Is the frequency of the waves increasing or decreasing along the red arrow shown?

The amplitude of the waves is decreasing along the direction shown by the red arrow. The frequency of the waves is the same along the red arrow.

Question:2

Calculate the frequency of a sound wave whose time period is 0.002 s.

Time period = 0.002 s

The frequency is given by, ν = 1/T

Therefore, frequency = 1/0.002

frequency = 2000 Hz

Question:3

Calculate the time period of the sound wave whose frequency is 100 Hz.

Frequency = 100 Hz

The frequency is given by, ν = 1/T

Thus, the time period is given by, T = 1/ν

Therefore, time period = 1/100

time period = 0.01 s

The following figure shows the relation between longitudinal and transverse waves:

### Summary

• In longitudinal waves, the medium particles vibrate parallel to the direction of propagation of the waves. In longitudinal waves, compressions, and rarefactions are generated.

• In transverse waves, the medium particles vibrate perpendicular to the direction of propagation of the waves. In transverse waves Crests (hills) and Troughs (valleys) are generated.

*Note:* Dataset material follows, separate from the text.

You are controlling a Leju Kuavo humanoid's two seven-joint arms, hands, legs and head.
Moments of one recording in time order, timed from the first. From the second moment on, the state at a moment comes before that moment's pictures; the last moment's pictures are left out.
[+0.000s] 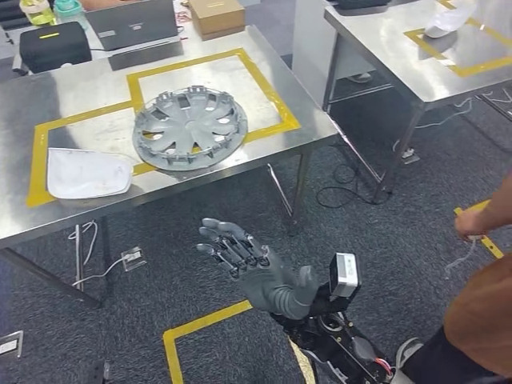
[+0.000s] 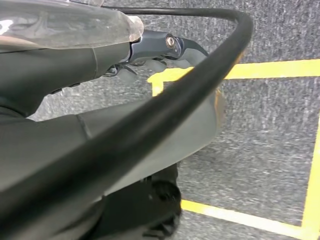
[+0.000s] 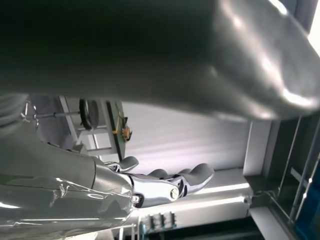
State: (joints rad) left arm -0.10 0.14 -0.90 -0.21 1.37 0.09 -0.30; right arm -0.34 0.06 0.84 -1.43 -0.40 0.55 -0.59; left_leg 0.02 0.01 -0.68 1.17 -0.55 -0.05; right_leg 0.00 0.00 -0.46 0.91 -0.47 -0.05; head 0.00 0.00
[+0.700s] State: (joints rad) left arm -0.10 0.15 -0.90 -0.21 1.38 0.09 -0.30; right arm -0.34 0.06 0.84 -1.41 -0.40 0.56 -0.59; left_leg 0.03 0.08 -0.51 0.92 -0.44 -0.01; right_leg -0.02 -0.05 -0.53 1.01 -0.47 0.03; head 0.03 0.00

• Amplitude- It is the maximum displacement of the wave from its mean position.

• Frequency- It is the number of vibrations in 1 second. It is denoted by f or v. Its unit is Hertz (Hz).

• Wavelength (λ) – It is the distance covered in one vibration or it is the distance between two compressions or rarefactions. Its unit is meter (m).

• Time Period (T) – It is the time required to complete one vibration. Its unit is sec.